How We Write in the Disciplines

During a thread with a colleague, I was also preparing revisions to my course syllabi. I try to teach the APA style used in STEM fields, including economics, while also challenging the various forms and genres used in academia, popular media, and online. Writing about detailed, quantitative research requires "code shifting" in the extreme… and understanding the dangers of privileging audiences. Too often, economics discussions are in jargon and metaphors understood by specific groups, or at least those audiences imagine they understand the language.

Economics, by nature, is the study of scarcity and resource allocation. Pretending that it isn't a philosophical pursuit of what is "best" for society or individuals, as much as it is a quantitative research field, results in scholarship that tries to hide its motives. I love discussing that challenge in academia: we are biased, while our writings seek to appear "unbiased" and "scientific" in some fields that are naturally philosophical and culturally loaded.
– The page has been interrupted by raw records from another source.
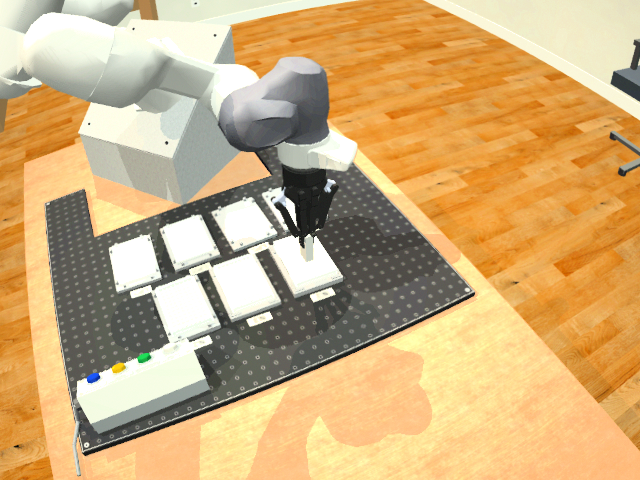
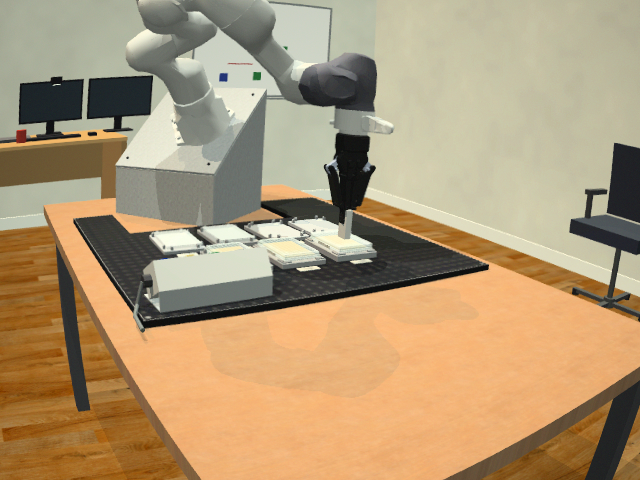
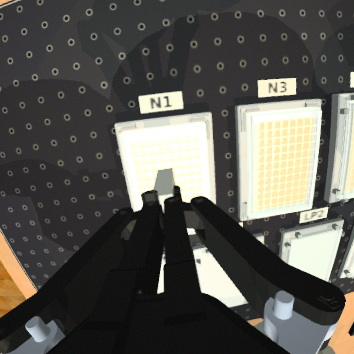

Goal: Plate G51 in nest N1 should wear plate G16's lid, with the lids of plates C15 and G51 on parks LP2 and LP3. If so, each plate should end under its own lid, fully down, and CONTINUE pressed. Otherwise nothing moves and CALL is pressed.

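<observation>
My gripper (image 1: 307, 238) (image 2: 345, 209) (image 3: 166, 180) is shut with nothing between the fingers. It points straight down over the plate in nest N1 (image 1: 323, 273) (image 2: 357, 247) (image 3: 165, 147). A pale stub below the fingertips reaches down to that plate's clear lid. The plate in nest N3 (image 1: 243, 287) (image 2: 289, 251) (image 3: 282, 154) shows orange wells under its lid. A third plate (image 1: 184, 307) (image 3: 342, 147) stands further along. Park LP2 (image 3: 310, 247) holds a flat pale lid. Plate names do not show.
The black peg board (image 1: 392, 269) (image 2: 413, 260) lies on the table. More park pads (image 1: 189, 241) (image 1: 133, 262) fill the back row. A white button box (image 1: 144, 387) (image 2: 207, 278) with blue, yellow and green buttons stands at the board's front left. The grey robot base (image 1: 154, 150) stands behind.
</observation>
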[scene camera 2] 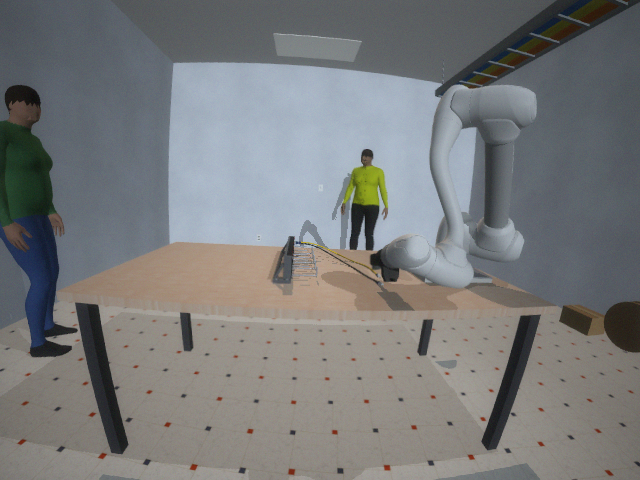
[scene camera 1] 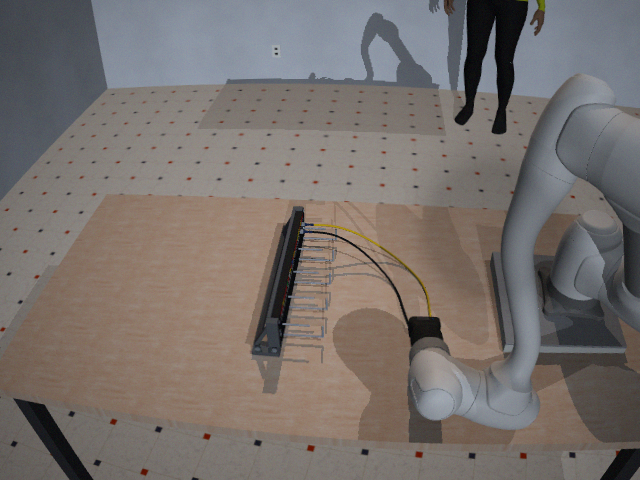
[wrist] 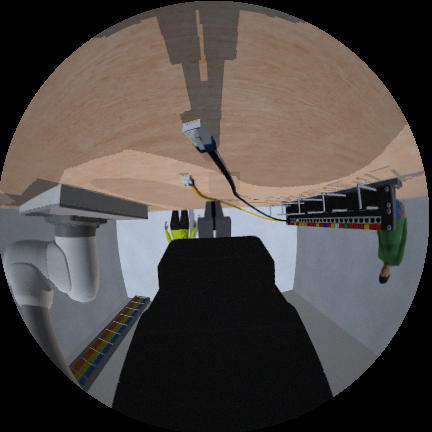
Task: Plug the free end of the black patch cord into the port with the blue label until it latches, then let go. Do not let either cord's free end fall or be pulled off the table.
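Note:
My gripper is shut and empty, its fingers level. The scene cameras do not show its fingertips clearly; its black housing shows in scene camera 1. The black cord runs from the panel's far end to its free clear plug, which is low at the table, apart from the fingers. The yellow cord also has a free plug, to the left of the fingers in the wrist view. The patch panel shows a small blue label in its coloured row.
Thin metal cable guides stick out from the panel's port side. The robot's base plate stands on the table at the right. A person stands behind the table, another at the left.

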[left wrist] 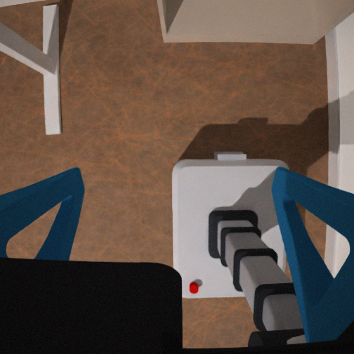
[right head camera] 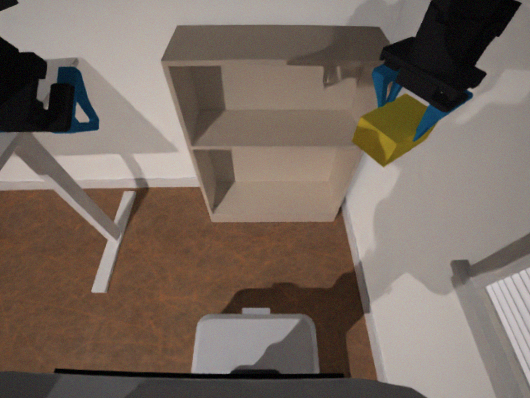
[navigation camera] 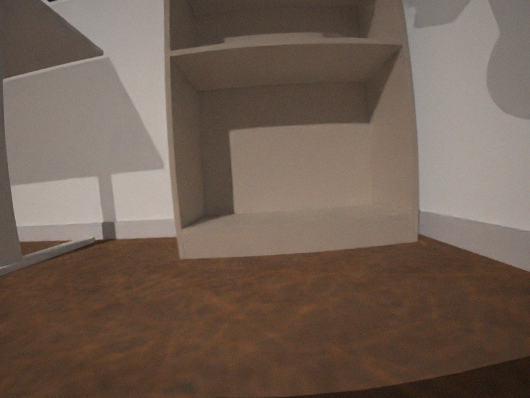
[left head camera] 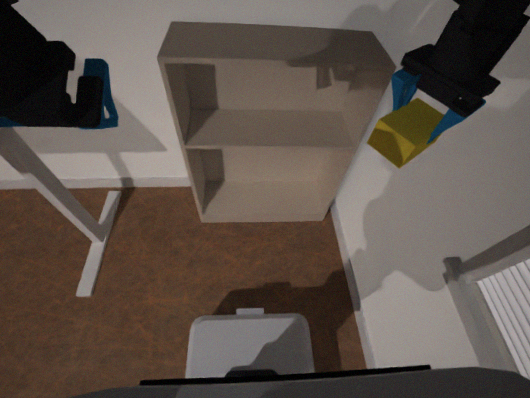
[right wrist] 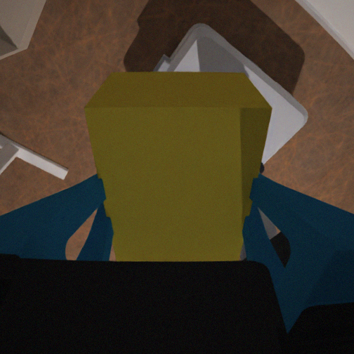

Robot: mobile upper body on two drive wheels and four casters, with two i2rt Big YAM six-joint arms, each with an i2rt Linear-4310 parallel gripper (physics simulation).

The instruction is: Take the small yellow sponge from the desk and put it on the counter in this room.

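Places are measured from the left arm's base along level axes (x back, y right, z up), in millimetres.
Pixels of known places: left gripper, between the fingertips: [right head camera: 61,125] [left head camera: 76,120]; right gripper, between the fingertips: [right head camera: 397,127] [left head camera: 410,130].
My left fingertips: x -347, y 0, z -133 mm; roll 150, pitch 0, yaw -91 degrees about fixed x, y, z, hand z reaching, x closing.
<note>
For each thing: its top centre in the pictures, then the offset to it from my left fingertips. "pt": a spot on its surface instead.
- small yellow sponge, centre of its top: [right head camera: 402,115] [left head camera: 416,119] dx -34, dy +446, dz -11 mm
- white table leg, a spot on its surface: [left head camera: 60,205] [right head camera: 76,205] pt dx -429, dy -670, dz -841 mm
The small yellow sponge [left head camera: 406,131] [right head camera: 392,127] [right wrist: 172,150] is a thick block held in the air between the blue fingers of my right gripper [left head camera: 414,125] [right head camera: 398,122] [right wrist: 177,176], which is shut on it. It juts out beyond the fingertips. My left gripper [left head camera: 57,125] [left wrist: 177,178] is wide open and empty, at the left of the left head camera view; it is partly cut off in the right head camera view. No counter can be made out in these views. Whether the white-legged table at the left is the desk, I cannot tell.
A beige bookshelf [left head camera: 275,42] [right head camera: 275,45] [navigation camera: 300,242] stands ahead in the room's corner. A white table leg [left head camera: 60,205] [right head camera: 75,205] [left wrist: 51,100] stands at the left, its table top [navigation camera: 45,42] above. A wall and blinds [left head camera: 517,300] are at the right.
</note>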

As I revise my syllabi, I struggle with the question of how to best teach APA thesis guidelines while reminding students of the simplifications and omissions propagated by the academic form, especially in a field such as economics, which attempts to be scientific, while being driven by philosophical disagreements. The papers offer dry scientific, quantitative analyses, yet even the questions they ask are philosophically and politically loaded. What is "good" writing in econ is that which best conveys the scientific method and quantitative credentials of the authors.

All writing creates an abbreviated, selective history of events. How do we acknowledge this to readers?